3. Another way that economies can keep on growing regardless of the finite
nature of mineral resources is not just focusing on the quantity of goods and
services produced but also focusing on raising and improving the quality of such
goods and services that are produced within the economy. Higher quality goods
and services is the act of using lesser resources to produce high value goods
efficiently. These efficient productive activities will contribute to a higher gross
domestic product which is used to measure economic growth.

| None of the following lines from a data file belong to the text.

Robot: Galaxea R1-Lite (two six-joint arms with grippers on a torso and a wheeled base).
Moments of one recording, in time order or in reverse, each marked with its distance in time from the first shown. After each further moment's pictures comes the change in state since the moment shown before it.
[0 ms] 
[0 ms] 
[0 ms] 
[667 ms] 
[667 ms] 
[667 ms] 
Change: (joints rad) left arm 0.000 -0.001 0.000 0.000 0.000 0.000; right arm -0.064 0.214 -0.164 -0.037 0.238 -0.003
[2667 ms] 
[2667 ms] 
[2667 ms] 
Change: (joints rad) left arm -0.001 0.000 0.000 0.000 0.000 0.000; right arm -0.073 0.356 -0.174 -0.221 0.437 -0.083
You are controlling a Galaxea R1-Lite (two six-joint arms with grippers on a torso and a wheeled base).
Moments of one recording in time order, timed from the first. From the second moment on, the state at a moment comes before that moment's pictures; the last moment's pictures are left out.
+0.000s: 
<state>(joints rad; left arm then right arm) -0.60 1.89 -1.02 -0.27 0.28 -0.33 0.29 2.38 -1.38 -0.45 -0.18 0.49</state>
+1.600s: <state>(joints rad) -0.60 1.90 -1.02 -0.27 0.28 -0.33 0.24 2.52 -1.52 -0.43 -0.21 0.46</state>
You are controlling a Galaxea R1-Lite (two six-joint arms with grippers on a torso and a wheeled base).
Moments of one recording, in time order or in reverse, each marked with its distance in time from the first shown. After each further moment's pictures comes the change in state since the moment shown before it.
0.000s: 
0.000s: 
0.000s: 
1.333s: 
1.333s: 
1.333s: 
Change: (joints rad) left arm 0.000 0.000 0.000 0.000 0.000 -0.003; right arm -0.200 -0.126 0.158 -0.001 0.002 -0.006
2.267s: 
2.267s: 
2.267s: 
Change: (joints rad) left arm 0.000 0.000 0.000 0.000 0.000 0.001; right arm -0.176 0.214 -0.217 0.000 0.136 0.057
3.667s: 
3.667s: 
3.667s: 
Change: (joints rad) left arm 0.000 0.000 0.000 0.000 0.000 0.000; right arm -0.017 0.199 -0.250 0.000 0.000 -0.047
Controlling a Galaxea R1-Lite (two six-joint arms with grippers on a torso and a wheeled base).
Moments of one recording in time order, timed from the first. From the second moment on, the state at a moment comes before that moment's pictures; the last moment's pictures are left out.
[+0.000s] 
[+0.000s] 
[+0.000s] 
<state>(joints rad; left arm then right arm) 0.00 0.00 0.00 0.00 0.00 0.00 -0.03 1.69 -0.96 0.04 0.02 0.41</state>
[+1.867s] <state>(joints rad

4. Another way to keep on growing an economy despite the finite nature of


mineral resources is by focusing on sustainable development. This is a new
frontier in economic development whereby the focus is on reducing wastage of
resources in both the production and services industries of the economy. This
reduction of wastage will lead to less usage of the mineral resources and also
ensure greater conservation of the earth’s finite mineral resources. This is the
way to go for any economy who really wants to keep on experiencing economic
growth regardless of the finite nature of mineral resources. This also means that
economic growth does not have to depend on the continuous consumption of
mineral resources. The continuous consumption of mineral resources is
unsustainable and often leads to environmental degradation.

In conclusion, when economies are subjected to harnessing their human and


capital index, focus on improving the quality of their products and developing an
efficient service industry, then economic growth will keep on occurring forever
regardless of finite mineral resources such as coal, iron and natural gas.